Data records
^^^^^^^^^^^^^^^^
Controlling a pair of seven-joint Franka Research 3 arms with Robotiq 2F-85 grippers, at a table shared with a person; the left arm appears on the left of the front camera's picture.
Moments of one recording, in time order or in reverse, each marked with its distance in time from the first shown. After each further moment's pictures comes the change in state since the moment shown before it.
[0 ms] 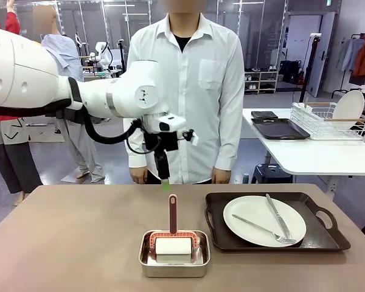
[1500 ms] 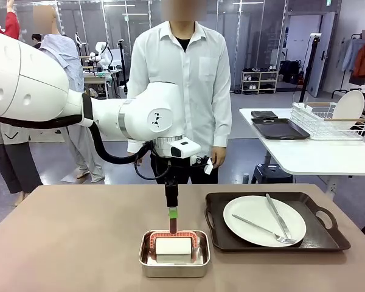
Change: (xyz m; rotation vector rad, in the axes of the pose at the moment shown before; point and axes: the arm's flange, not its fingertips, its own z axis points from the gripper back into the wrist) left arm 0.029 -0.068 -0.062 -0.069 0.072 -0.157; right arm 0.000 0.000 0.000 0.000 0.001 0.000
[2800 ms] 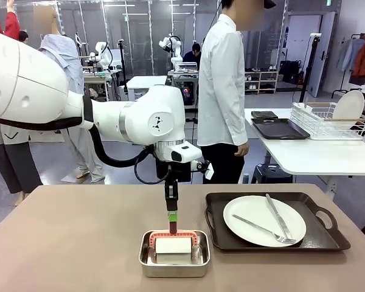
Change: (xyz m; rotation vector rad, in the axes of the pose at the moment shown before) left arm 0.001 -0.007 -0.014 -0.019 0.019 -0.011; right arm 0.000 0.000 0.000 0.000 0.000 0.000
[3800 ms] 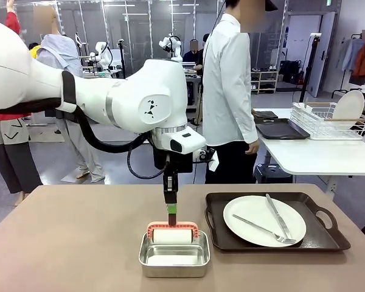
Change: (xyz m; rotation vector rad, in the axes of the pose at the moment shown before) left arm 0.003 -0.060 0.050 0.124 0.009 -0.036; right arm 0.000 0.000 0.000 0.000 0.000 0.000
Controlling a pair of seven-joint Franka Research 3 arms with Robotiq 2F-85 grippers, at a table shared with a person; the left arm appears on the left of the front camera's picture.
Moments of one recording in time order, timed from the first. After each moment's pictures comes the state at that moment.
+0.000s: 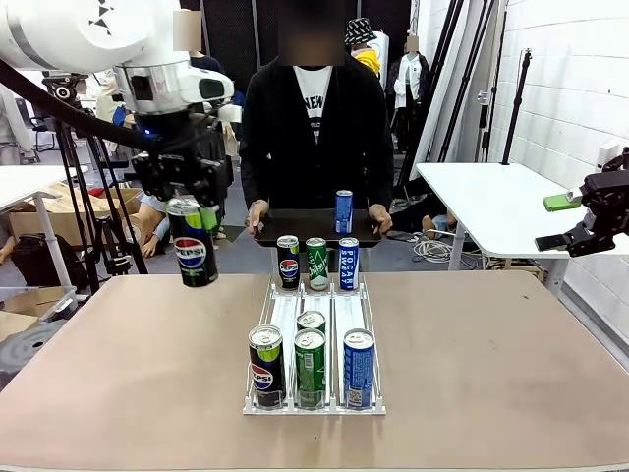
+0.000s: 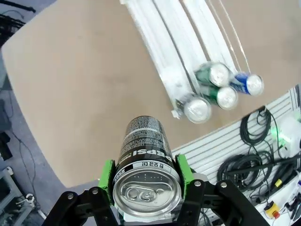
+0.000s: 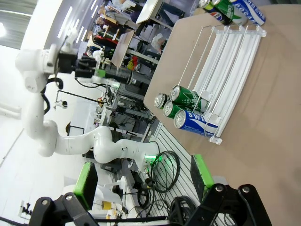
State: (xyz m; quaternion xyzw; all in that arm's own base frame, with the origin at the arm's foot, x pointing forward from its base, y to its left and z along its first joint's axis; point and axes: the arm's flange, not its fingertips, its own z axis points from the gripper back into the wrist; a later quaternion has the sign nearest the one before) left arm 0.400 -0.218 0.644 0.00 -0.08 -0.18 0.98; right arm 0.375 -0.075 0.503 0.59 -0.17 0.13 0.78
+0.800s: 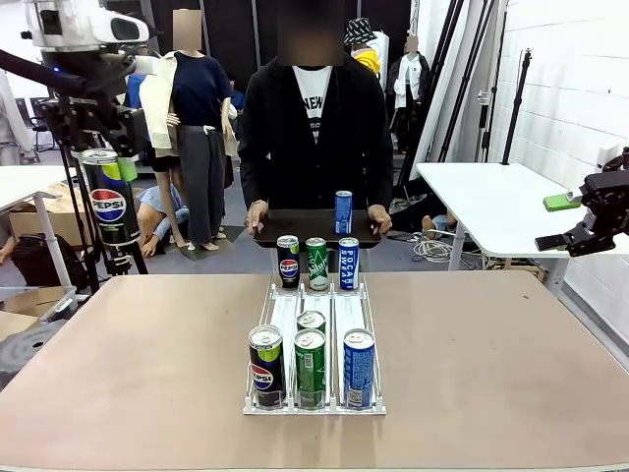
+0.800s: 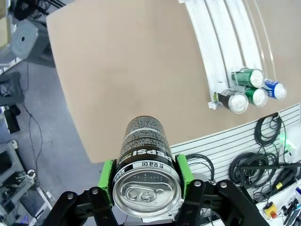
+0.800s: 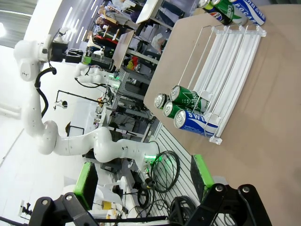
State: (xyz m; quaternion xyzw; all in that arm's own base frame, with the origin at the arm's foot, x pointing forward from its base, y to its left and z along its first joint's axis) left arm 0.413 -0.116 0.707 0.03 -0.07 -0.12 0.99; right arm 0.375 -0.075 0.503 0.59 -0.17 0.13 0.78
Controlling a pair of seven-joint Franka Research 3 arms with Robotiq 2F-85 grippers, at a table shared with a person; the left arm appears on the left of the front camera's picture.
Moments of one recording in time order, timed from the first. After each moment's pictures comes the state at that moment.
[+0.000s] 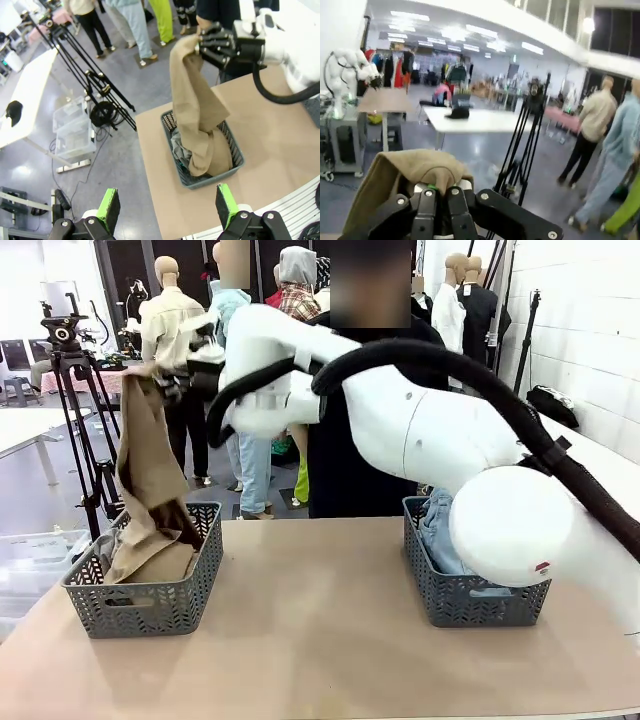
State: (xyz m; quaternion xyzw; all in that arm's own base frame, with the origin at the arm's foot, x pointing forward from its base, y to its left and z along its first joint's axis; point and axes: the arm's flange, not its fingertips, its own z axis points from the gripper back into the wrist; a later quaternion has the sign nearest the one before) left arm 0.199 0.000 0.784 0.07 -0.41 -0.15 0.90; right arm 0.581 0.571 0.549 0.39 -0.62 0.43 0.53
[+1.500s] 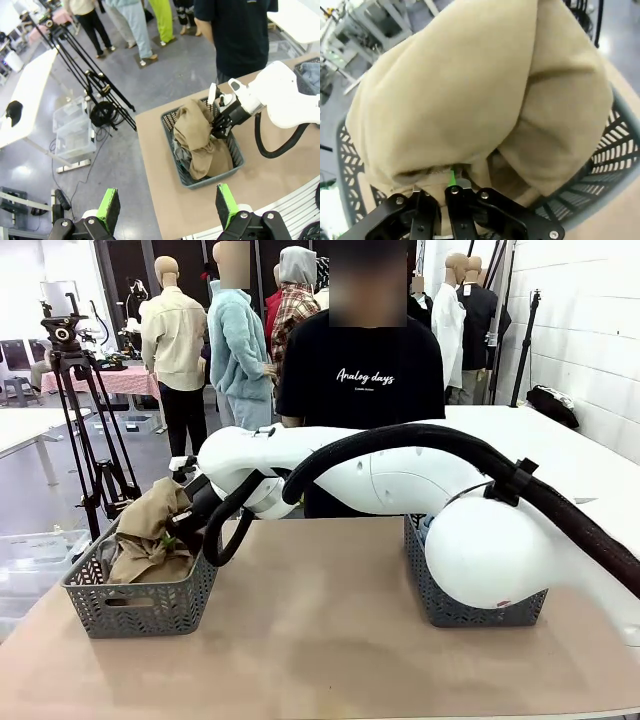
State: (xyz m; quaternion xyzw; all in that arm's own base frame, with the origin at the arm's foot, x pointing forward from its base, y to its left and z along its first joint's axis) left arm 0.200 0.000 0.784 0.07 -0.41 -0.15 0.90; right arm 0.555 0.598 0.357 0.39 -0.20 0.45 0.78
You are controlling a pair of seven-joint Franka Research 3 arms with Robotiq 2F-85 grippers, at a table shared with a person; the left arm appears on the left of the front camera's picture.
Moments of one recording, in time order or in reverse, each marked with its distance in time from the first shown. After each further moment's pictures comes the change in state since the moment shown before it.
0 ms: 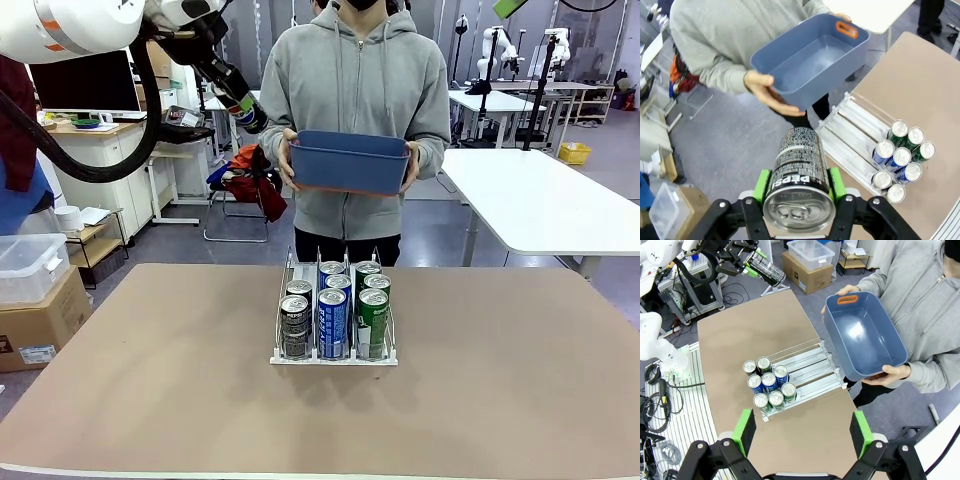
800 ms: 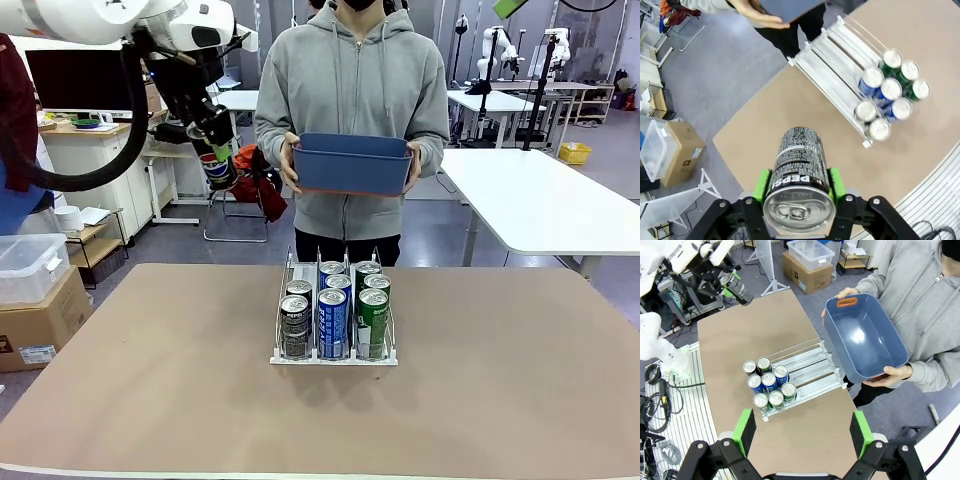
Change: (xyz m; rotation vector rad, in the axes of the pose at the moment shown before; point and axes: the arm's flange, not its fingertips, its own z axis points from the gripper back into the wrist) left arm -0.041 -0.056 0.018 -0.026 0.351 0.052; right arm 0.000 0.000 0.000 0.000 0.000 0.000
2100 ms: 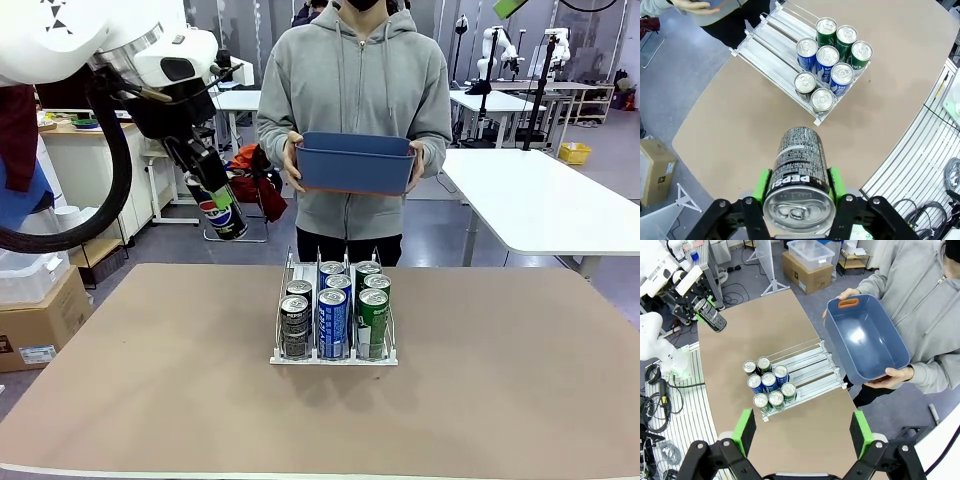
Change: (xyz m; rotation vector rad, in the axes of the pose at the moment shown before) left arm -0.058 -0.061 0.000 -0.186 -0.022 -0.082; right arm 0.000 0.000 0.000 0.000 0.000 0.000
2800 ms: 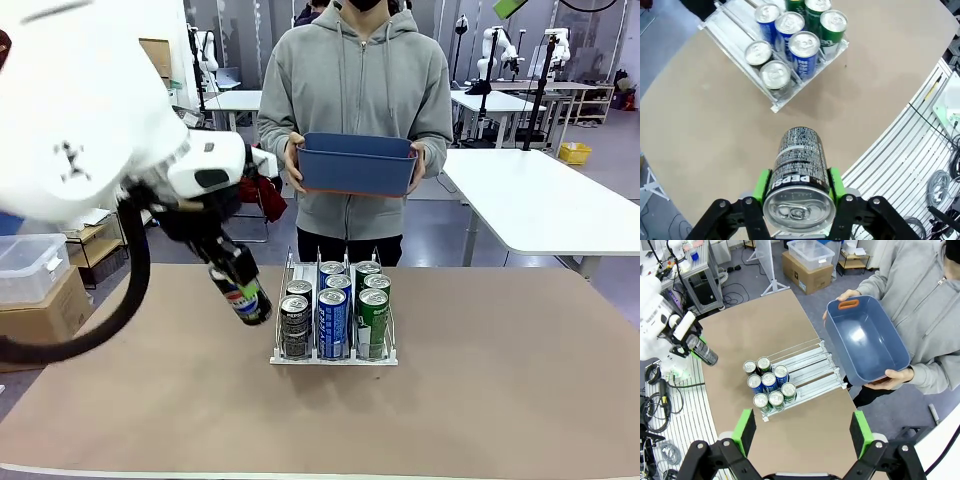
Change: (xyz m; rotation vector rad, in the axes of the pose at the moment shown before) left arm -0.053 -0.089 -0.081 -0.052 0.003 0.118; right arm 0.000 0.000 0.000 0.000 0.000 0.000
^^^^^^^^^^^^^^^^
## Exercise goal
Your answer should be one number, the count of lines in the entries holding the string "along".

## Answer for the task
4